**TASK GOAL**
Among the entries below, which lines run from the line with "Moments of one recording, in" through the line with "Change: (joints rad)"? Retype those, both ends included, exactly and without pictures.

[Records contained in a dataset]
※

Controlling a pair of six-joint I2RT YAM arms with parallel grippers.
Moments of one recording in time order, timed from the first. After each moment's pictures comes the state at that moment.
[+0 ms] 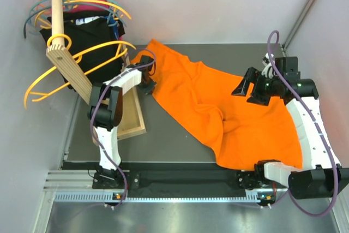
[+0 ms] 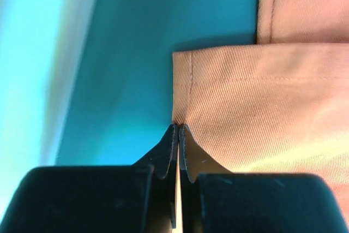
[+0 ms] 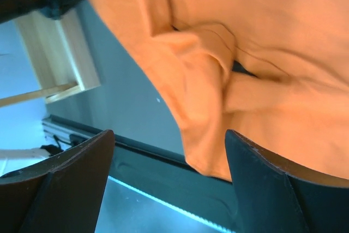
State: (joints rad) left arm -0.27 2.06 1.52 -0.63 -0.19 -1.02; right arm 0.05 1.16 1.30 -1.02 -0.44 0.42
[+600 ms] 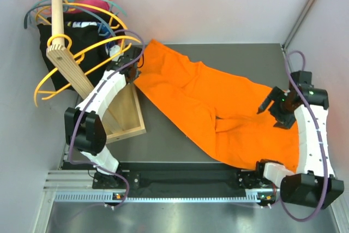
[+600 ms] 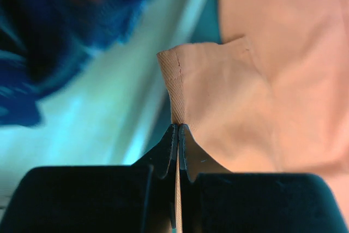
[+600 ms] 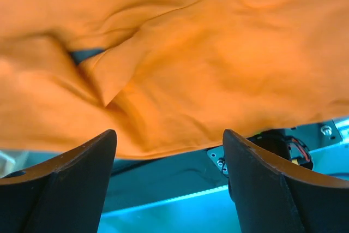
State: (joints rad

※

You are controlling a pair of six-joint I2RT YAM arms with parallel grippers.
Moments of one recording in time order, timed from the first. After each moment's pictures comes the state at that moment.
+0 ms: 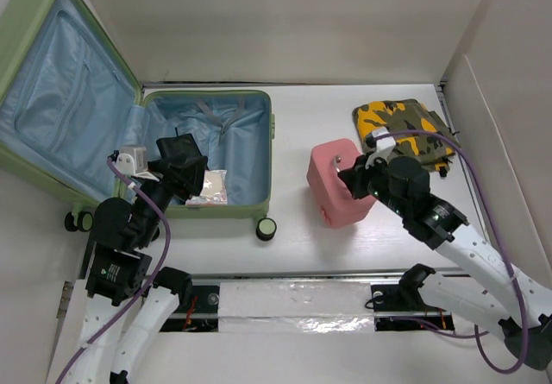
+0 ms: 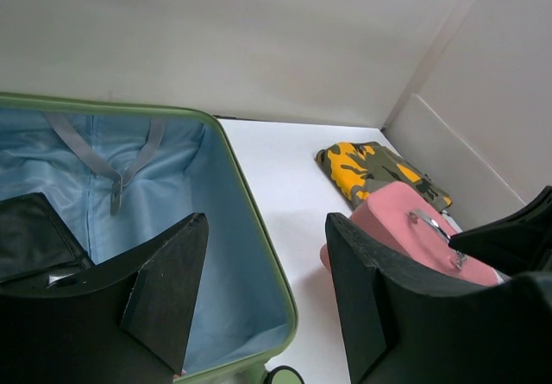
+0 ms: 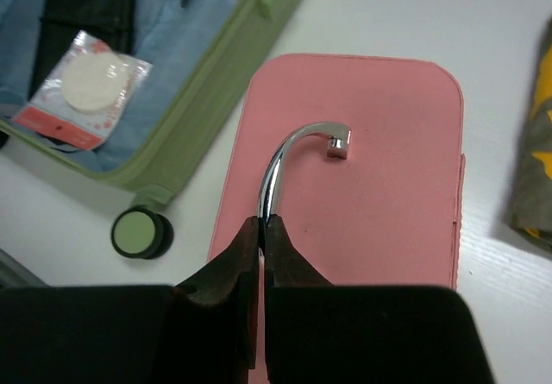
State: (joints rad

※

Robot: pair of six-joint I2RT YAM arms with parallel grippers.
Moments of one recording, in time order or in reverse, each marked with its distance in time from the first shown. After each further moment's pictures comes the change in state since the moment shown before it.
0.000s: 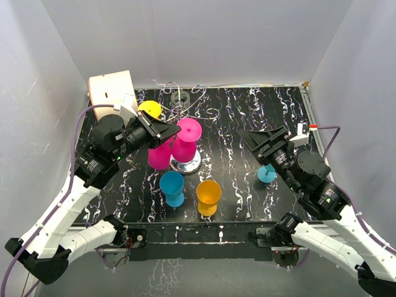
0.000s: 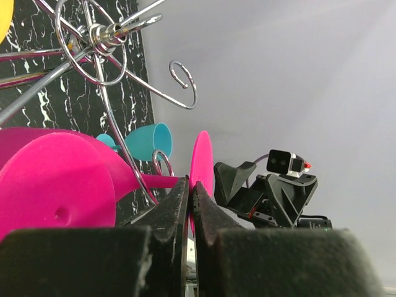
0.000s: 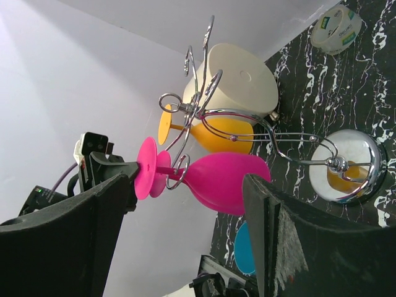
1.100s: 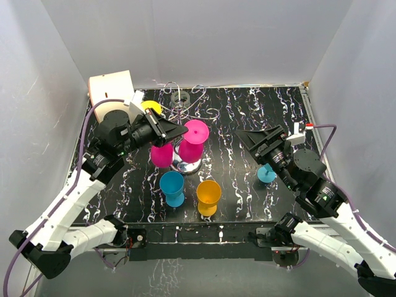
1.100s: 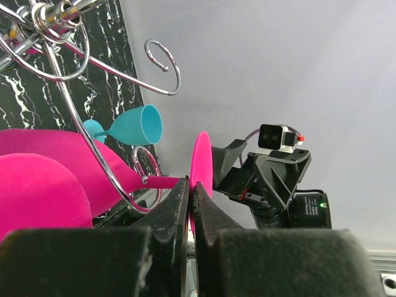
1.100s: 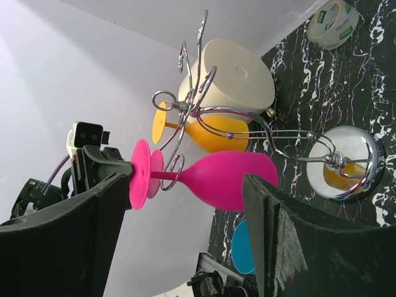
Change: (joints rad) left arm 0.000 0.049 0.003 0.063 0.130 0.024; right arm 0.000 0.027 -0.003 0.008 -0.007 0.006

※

**SOLVED EXERCISE**
Moments of one recording, in time order or in reverse, each marked with its distance in time from the first shown. After each further moment's pictures comes the change in state since the moment shown before it.
0.000s: 
0.000s: 
0.000s: 
1.100s: 
1.100s: 
1.100s: 
Change: (joints rad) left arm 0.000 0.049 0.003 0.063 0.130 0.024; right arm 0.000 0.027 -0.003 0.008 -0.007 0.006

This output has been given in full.